As for the 192 demonstrators arrested Saturday, about five were still being detained yesterday because of outstanding warrants in other cases. The others, charged with illegally crossing police lines, were freed after paying fines or being issued summonses to appear in court, Schneider said.

Code Pink and numerous other groups opposing the Iraq war have planned several demonstrations this week in Washington and other cities, including protests yesterday at military recruitment centers. In front of a recruiting station, closed at the time, in the 1300 block of L Street NW, protesters marched all morning, their chants partly drowned out by construction noise.

"We have so many domestic needs right now," said Code Pink member Ellen Taylor, 54, of the Dupont Circle area. "We have education needs. We have serious health-care needs. We have reconstruction needs in New Orleans. And all these projects are getting shorted because money is being siphoned off by war contractors."

At the Rayburn building, the protesters gathered in the cafeteria at noon for lunch, talking excitedly about the afternoon ahead and occasionally shouting antiwar slogans. Then they rallied outside, chanting, singing and taking pictures, before organizing themselves for their march through the building's halls.

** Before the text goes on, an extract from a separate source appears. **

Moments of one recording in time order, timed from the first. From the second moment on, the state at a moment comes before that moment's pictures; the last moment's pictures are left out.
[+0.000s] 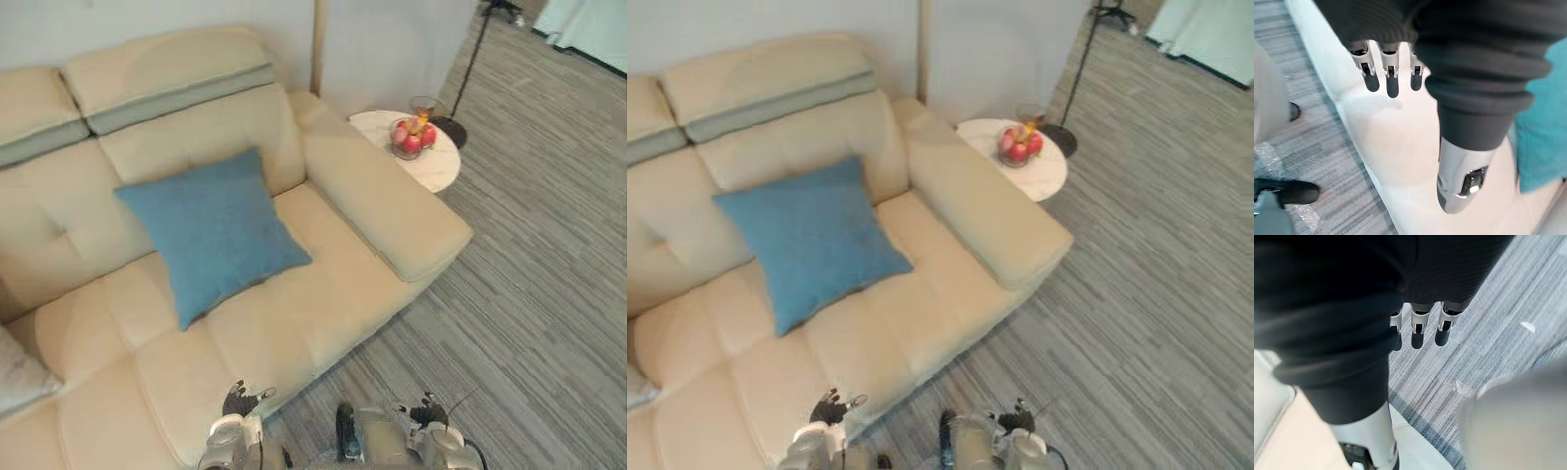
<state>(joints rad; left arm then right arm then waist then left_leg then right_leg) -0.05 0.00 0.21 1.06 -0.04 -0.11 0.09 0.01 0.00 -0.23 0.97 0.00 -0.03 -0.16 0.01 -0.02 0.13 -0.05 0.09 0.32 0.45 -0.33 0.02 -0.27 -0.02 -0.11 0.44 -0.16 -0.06</state>
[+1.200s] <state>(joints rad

"People around the country have made it very clear," Benjamin said, addressing the demonstrators. "They went to the polls. . . . They voted to get out of Iraq. And the people in Congress are playing politics. They're playing inside-the-Beltway games."

Back in the building, the long line of protesters snaked along the halls, to the offices of Reps. Duncan Hunter and Dana Rohrabacher, both California Republicans; Rep. Dan Burton (R-Ind.) and Rep. Brian Baird (D-Wash.). To each they delivered a "certificate of Induction into The Hall of Shame." Then they moved on to other congressional buildings.

"We'll keep pushing and pushing, and hopefully people will begin to listen," said Alexandra Herskovitz, 23, a Code Pink member from Los Angeles.

"There's just no way that over 100 people can come here and walk the halls of Congress and demand an end to the war and not be heard," said another demonstrator, Samantha Miller, 22, also of Los Angeles. "I know this will have an effect."